There are two ways of drawing random items: a one-off and partition the data into random chunks:

func randomSample(of size: Int) -> (features: Tensor<Float>, labels: Tensor<Int32>) {
    var rf : [[Float]] = []
    var rl : [Int32] = []

    let lsem = DispatchSemaphore(value: 0)
    db.getConnection() { conn, err in
        if conn == nil {
            lsem.signal()
            return
        }
        
        conn!.execute("SELECT * FROM \"\(StorableTrigram<Float,Int32>.tableName)\" ORDER BY random() LIMIT \(size)") { resultSet in
            resultSet.asRows { rows,error in
                guard let rows = rows else {
                    lsem.signal()
                    return
                }
                for row in rows {
                    if let t1 = row["t1"] as? Float,
                    let t2 = row["t1"] as? Float,
                    let t3 = row["t1"] as? Float,
                        let r = row["r"] as?
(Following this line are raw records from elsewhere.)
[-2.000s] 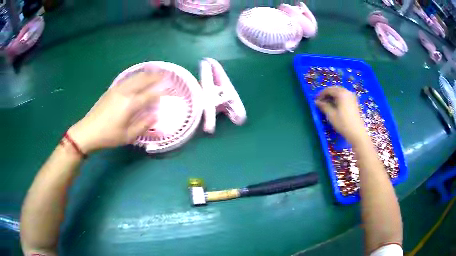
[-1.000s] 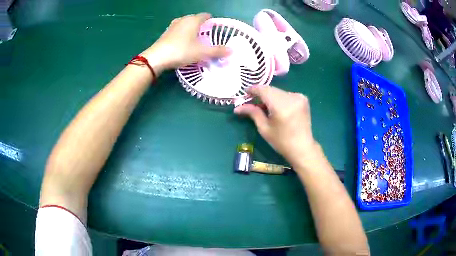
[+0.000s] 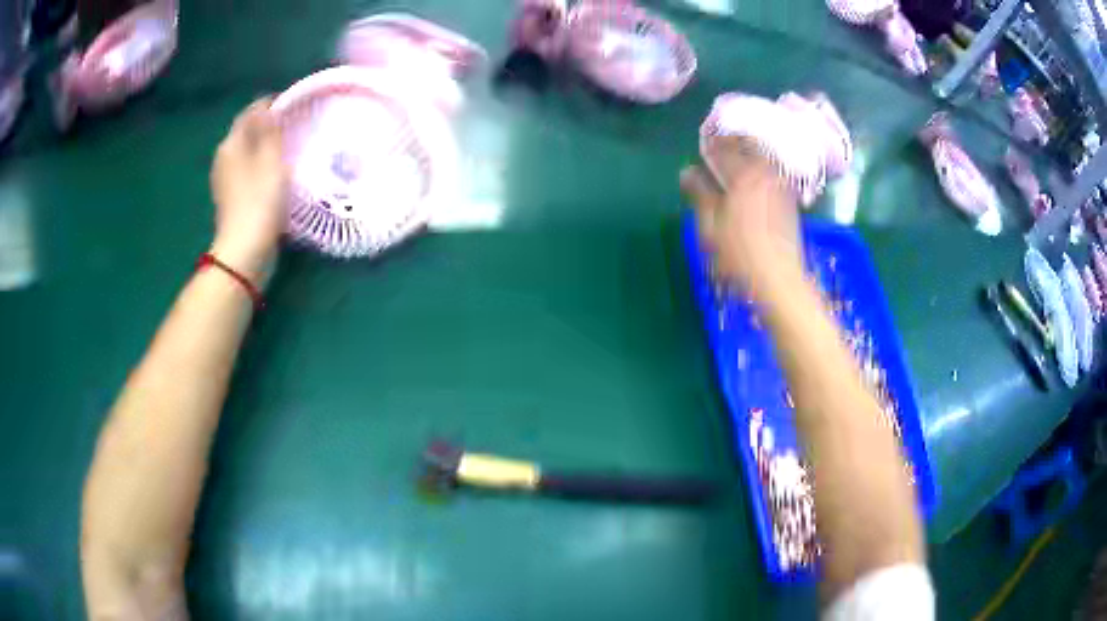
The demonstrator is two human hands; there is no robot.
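Note:
My left hand (image 3: 253,182) grips the left rim of a pale pink clip fan (image 3: 358,164), which lies grille side up at the left, its clip pointing away. My right hand (image 3: 753,224) is blurred, above the far end of the blue parts tray (image 3: 728,376), with its fingers at the near edge of a second pink fan (image 3: 789,140). Whether it touches that fan or holds anything cannot be told. The tray holds small copper and whitish pieces, partly hidden by my right forearm. A mallet (image 3: 558,482) lies in front, its head to the left.
Another pink fan (image 3: 631,51) lies at the back middle and one (image 3: 128,55) at the far left. More fans (image 3: 963,182) stand at the right. Hand tools (image 3: 1020,328) and pale bundles (image 3: 1054,309) lie at the right bench edge. A blue stool (image 3: 1038,485) is below.
My right hand has left the near fan's rim and moved right to the second fan beyond the tray. My left hand and the fan are further left in view. The view has shifted.

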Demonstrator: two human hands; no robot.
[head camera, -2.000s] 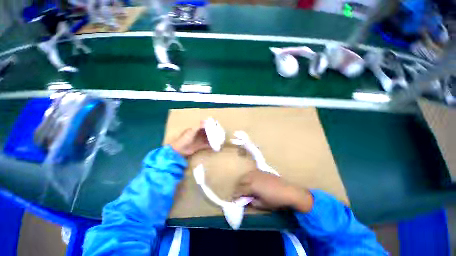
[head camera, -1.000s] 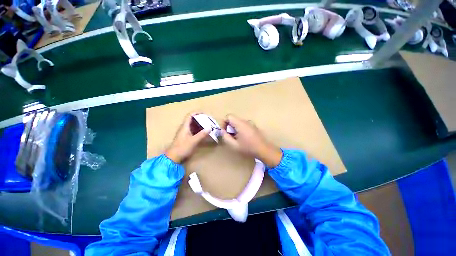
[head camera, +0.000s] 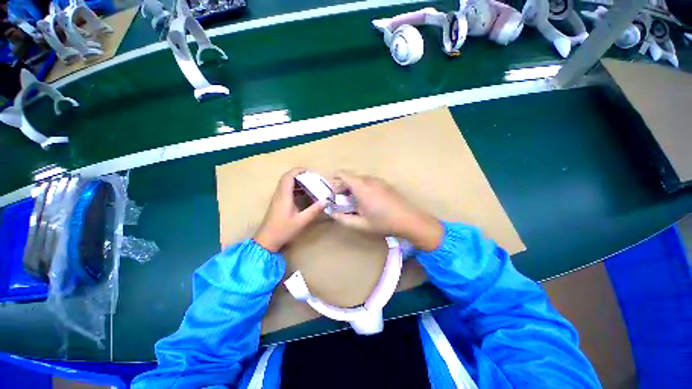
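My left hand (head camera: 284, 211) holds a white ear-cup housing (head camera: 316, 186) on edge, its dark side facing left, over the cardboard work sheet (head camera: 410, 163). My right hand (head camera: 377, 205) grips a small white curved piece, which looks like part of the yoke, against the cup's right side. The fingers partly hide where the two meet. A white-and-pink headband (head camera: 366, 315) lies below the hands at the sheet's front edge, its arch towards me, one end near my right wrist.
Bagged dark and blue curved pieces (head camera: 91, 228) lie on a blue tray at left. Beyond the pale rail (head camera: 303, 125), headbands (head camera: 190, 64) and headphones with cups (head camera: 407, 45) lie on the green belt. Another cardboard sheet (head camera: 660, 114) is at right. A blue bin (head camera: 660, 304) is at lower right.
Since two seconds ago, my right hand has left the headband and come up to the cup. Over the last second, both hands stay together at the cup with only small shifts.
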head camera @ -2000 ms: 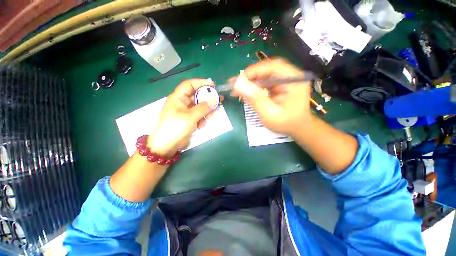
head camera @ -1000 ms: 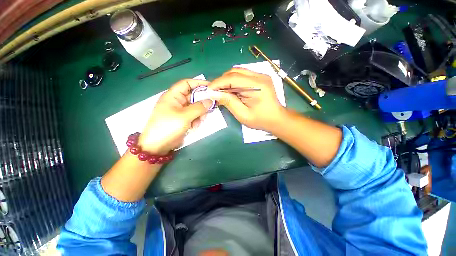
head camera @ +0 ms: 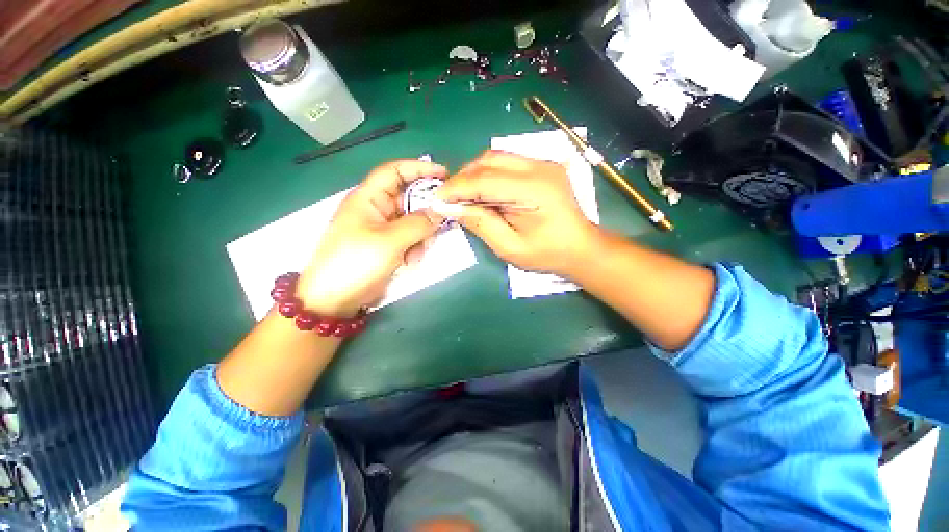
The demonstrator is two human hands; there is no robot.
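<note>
My left hand (head camera: 364, 239) holds a round watch head (head camera: 421, 194) by its rim between thumb and fingers, above a blank white paper (head camera: 281, 260). The watch head shows a white face, partly covered by fingers. My right hand (head camera: 531, 213) is pinched on slim tweezers (head camera: 510, 204), with its fingertips right at the watch head. The tweezer tip is washed out by glare, so any small part there cannot be told. A lined sheet (head camera: 527, 283) lies partly under my right hand.
Stacked clear trays (head camera: 73, 312) stand at far left. A whitish bottle (head camera: 317, 104), a thin black stick (head camera: 351, 142) and small black rounds (head camera: 205, 158) lie behind. A brass-coloured rod (head camera: 614, 177), crumpled tissue (head camera: 682, 62), a black round-bodied item (head camera: 770, 156) and a blue cylinder (head camera: 869, 208) are at right.
Two seconds ago the tweezers were raised right of the watch head. My right hand then moved left onto it and turned, uncovering the brass-coloured rod. Since one second ago the hands have barely moved.
</note>
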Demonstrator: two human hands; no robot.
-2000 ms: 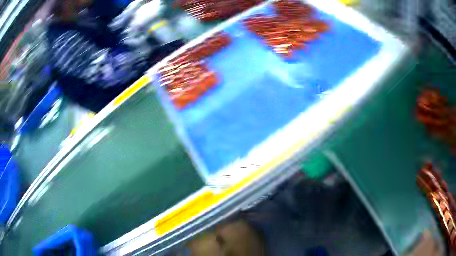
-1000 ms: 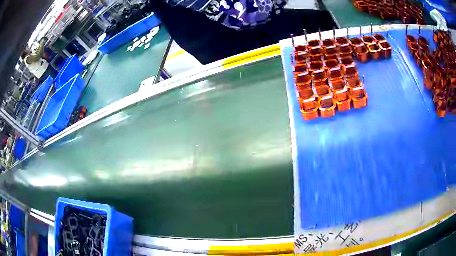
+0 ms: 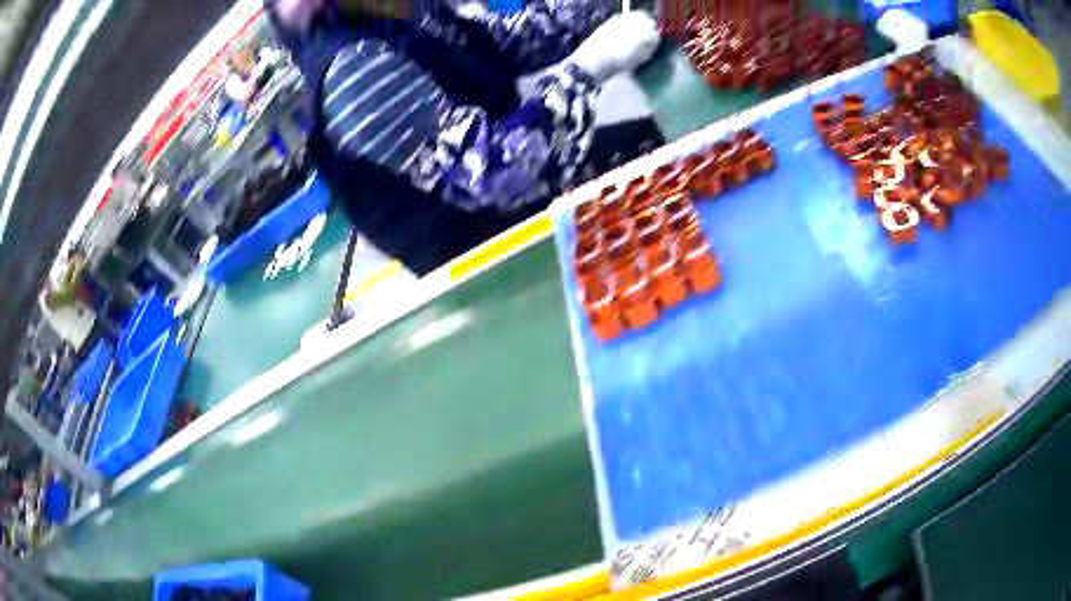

Int32 {
                        rf.append([t1,t2,t3])
                        rl.append(r)
                    }
                }
                lsem.signal()
            }
        }
    }
    
    lsem.wait()
    let featuresT = Tensor<Float>(shape: [rf.count, 3], scalars: rf.flatMap { $0 })
    let labelsT = Tensor<Int32>(rl)
    return (featuresT, labelsT)
}

Random selection in Pg actually works pretty well, but can't be repeated, which is why we have to rely on the random_id to partition:

func randomSample(splits: Int) -> RandomAccessPartition<Float,Int32> {
    // reshuffle (will take a while)
    // update "StorableTrigramFloatInt32" SET random_id = cast(9223372036854775807 * random() as bigint);
    let lsem = DispatchSemaphore(value: 0)
    db.getConnection() { conn, err in
        if conn == nil {
            lsem.signal()
            return
        }
        
        conn!.execute("UPDATE \"\(StorableTrigram<Float,Int32>.tableName)\" SET random_id = cast(9223372036854775807 * random() as bigint)") { resultSet in
            lsem.signal()
        }
    }
    lsem.wait()
    return RandomAccessPartition<Float,Int32>(numberOfPartitions: splits, db: self.db)
}

The update will re-randomize the ids, paving the way for the RandomAccessPartition.

Of course the tradeoff in terms of performance is rather big, especially in the initialization phase, but hey, more ram to do other things when the model is training!